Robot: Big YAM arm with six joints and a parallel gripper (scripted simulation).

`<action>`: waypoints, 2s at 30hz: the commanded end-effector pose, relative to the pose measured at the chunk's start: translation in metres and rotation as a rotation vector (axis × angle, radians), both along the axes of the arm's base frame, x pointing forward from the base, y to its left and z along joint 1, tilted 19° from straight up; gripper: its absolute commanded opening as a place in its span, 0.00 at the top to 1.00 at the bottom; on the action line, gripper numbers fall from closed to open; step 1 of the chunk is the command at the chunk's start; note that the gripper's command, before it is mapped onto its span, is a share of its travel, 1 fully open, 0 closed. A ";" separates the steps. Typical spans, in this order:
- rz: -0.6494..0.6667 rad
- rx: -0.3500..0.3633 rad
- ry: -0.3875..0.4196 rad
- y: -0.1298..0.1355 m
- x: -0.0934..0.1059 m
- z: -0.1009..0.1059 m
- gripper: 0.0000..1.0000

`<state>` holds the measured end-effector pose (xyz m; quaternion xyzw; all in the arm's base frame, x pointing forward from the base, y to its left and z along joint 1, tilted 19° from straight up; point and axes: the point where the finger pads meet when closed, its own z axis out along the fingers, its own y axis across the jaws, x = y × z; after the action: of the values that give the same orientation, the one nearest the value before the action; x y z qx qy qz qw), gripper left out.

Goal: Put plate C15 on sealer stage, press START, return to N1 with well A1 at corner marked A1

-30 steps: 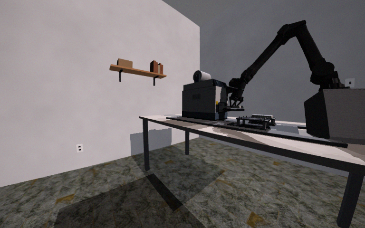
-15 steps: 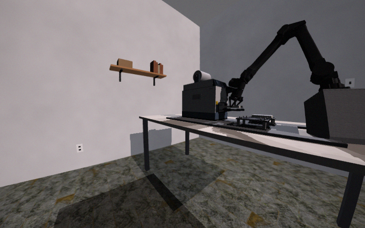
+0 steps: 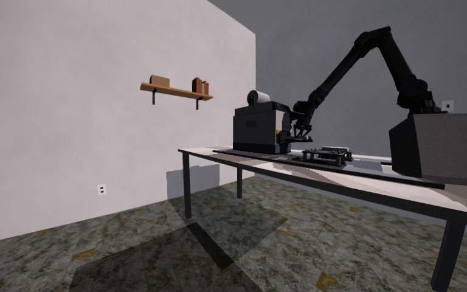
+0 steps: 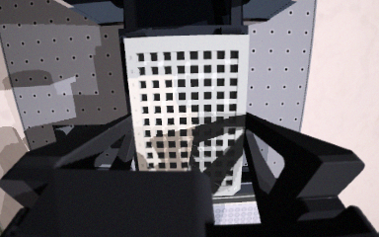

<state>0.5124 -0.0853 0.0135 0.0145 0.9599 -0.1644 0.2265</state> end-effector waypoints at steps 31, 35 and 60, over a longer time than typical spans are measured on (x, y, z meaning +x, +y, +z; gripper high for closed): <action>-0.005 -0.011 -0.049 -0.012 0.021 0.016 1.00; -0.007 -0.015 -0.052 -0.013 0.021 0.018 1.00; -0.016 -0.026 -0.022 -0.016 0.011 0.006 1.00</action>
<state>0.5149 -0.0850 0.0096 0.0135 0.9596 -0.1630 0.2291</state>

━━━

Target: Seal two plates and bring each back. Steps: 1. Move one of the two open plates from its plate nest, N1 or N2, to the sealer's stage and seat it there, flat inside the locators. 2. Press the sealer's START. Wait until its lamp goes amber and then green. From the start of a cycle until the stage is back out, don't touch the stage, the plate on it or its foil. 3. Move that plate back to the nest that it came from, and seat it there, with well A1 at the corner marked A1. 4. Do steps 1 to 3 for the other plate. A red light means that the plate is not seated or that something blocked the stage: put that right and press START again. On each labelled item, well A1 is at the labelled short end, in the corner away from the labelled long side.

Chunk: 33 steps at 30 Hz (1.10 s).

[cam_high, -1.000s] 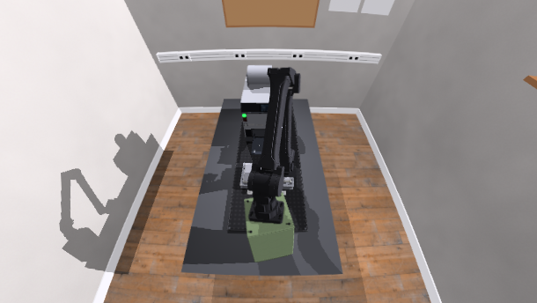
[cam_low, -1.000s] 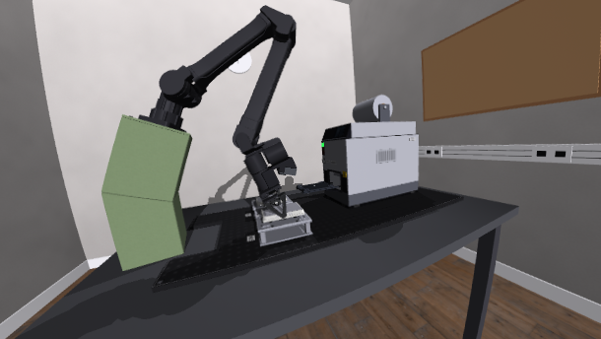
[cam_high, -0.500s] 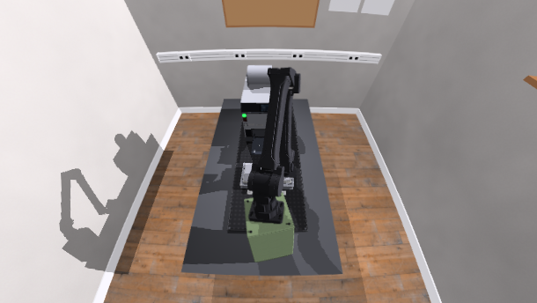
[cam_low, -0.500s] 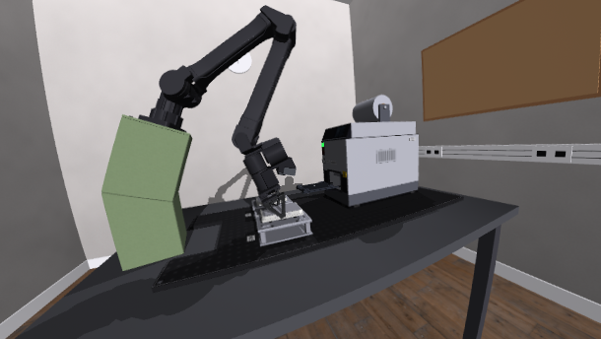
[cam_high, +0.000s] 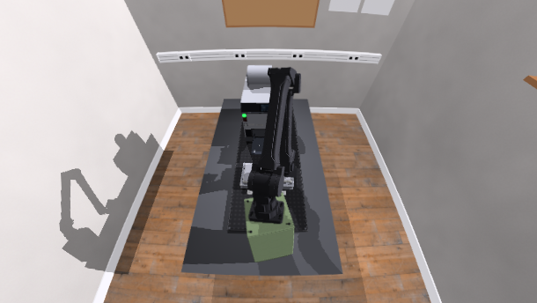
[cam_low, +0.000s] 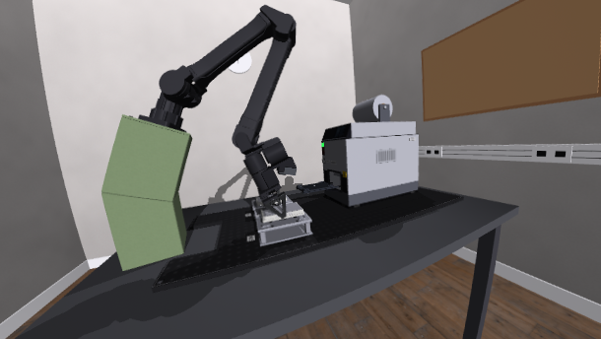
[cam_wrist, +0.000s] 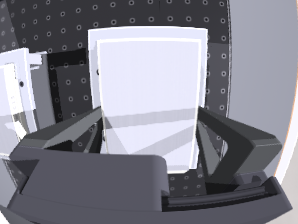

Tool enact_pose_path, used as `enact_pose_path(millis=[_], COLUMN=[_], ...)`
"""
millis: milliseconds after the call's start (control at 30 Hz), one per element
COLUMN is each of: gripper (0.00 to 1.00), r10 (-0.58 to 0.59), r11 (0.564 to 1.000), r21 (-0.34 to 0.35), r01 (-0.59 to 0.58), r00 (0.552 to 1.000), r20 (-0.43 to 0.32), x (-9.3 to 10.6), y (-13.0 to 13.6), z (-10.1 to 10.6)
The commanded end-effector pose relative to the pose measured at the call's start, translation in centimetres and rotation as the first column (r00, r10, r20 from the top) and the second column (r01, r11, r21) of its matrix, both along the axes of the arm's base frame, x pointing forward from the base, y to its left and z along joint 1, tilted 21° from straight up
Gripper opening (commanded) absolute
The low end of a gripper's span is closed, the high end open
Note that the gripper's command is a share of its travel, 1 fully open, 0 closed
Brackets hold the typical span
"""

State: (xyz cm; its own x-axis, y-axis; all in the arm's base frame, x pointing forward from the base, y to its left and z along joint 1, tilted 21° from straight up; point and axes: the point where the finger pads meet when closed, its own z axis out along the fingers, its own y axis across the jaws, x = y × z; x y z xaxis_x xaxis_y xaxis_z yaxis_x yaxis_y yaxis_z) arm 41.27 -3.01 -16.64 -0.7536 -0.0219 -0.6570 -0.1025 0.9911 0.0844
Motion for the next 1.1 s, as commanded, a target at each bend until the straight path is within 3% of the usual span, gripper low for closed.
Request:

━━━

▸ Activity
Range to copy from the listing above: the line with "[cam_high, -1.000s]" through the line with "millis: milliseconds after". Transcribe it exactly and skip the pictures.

▸ Solution to this problem
[cam_high, -1.000s] 
[cam_low, -1.000s] 
[cam_high, -0.500s] 
[cam_low, -0.500s] 
[cam_high, +0.000s] 
[cam_low, +0.000s] 
[cam_wrist, +0.000s] 

Tool enact_pose_path, used as `enact_pose_path(millis=[_], COLUMN=[_], ...)`
"""
millis: milliseconds after the call's start (control at 30 Hz), one per element

There is no additional output for this exercise.